De weerbare arbeidsmarkt
Corona trof onze economie midscheeps, maar wel in een periode van hoogconjunctuur. Natuurlijk kwamen op de arbeidsmarkt de gebruikelijke verdachten het eerst in het vizier: werknemers met een tijdelijk contract en ZZP’ers, maar ook in sectoren waar een nijpend gebrek aan personeel was werden duizenden op non-actief gesteld. Toch is de werkloosheid opvallend laag gebleven. Rob Witjes, Hoofd Arbeidsmarktinformatie bij het UWV, ziet dan ook een duidelijk verschil tussen deze crisis en die van de traditionele laagconjunctuur: “Werkgevers zijn zich ervan bewust dat ze de medewerkers van wie ze nu afscheid moeten nemen zodra corona voorbij is weer even hard nodig kunnen hebben.” De ontslagaanvraag van vandaag kan de vacature van morgen zijn.
De klap verzacht
De arbeidsmarkt begon het jaar sterk, historisch sterk. “Mogelijk moeten we zelfs teruggaan tot 1972, toen de werkloosheidsgraad 2,9% bedroeg, voor een arbeidsmarkt die zó gespannen was als die van februari 2020,” zegt Rob Witjes. “In alle beroepen was er volop werk, zelfs in de administratieve, die toch erg door de digitalisering worden bedreigd, en in 70% was er sprake van tekorten.

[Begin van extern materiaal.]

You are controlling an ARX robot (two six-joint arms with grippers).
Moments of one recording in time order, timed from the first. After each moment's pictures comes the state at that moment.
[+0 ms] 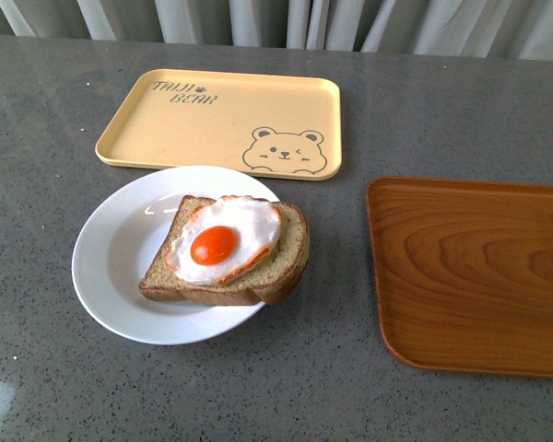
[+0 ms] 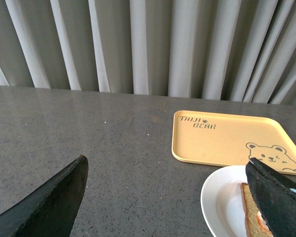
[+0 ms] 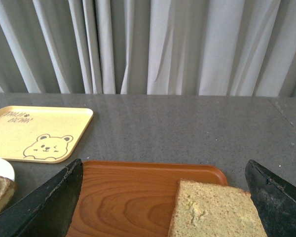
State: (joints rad) left arm 0.00 0.02 0.01 0.00 0.00 -0.01; right arm 0.00 0.00 0.02 0.00 0.00 0.00
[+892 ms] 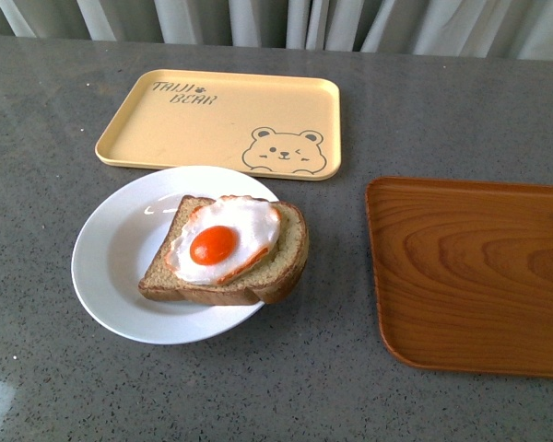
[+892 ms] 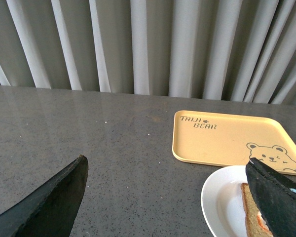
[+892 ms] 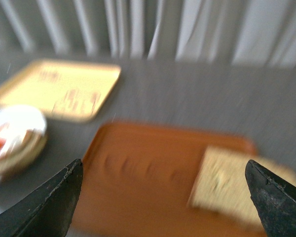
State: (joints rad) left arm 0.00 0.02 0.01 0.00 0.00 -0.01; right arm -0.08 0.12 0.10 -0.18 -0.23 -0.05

Die sterke arbeidsmarkt heeft de klap van de pandemie merkbaar verzacht, maar, het is ook opvallend hoe creatief veel werkgevers met de uitdaging zijn omgesprongen. De steunpakketten hebben erg geholpen om ontslagen te voorkomen maar een aantal ondernemers hebben ook hun toevlucht genomen tot het tijdelijk uitlenen van hun personeel aan anderen, niet zelden aan bedrijven buiten hun eigen sector.”
Coronastilstand in slow motion
Die terughoudendheid voor het naakte ontslag heeft alles te maken met de bewustwording van de huidige tekorten, stelt Rob Witjes. “Corona of niet – het tekort aan bijvoorbeeld loodgieters zal daardoor niet van de ene op de andere dag verdwijnen.” Maar ook de herinnering aan de vorige crisis, de financiële, speelt een rol. De bouwsector beleefde toen een coronastilstand in slow motion.
Wanneer komt het herstel en hoe steil zal het zijn? Dit jaar, want de pandemie loopt hoe dan ook op zijn laatste benen. “Ik hoorde laatst iemand zeggen: ‘De spuit erin en dan zijn we van heel die crisis af.’ Ik hoop dat het zo wordt, maar we moeten er ook rekening mee houden dat Rutte niet van de ene op de andere dag het einde van de anderhalve meter samenleving zal aankondigen en dat we, ondanks de vaccinatiecampagne, nog maanden met mondkapjes en andere beperkingen moeten leven en werken. In het geval van ‘de spuit erin’ zal het herstel heel snel kunnen zijn, in het andere scenario zal het trager verlopen. Bovendien zullen sommige sectoren blijvend de gevolgen van corona ondervinden. De digitalisering, waar Nederland toch al zo ver in stond, is versneld. Het thuiswerken blijft. Ook als we weer naar kantoor gaan zullen we er minder vaak zijn en bijvoorbeeld de bedrijfscatering zal daar het effect van voelen. Ook al herstelt de arbeidsmarkt zich weer volledig, er zullen toch blijvende verliezers zijn.”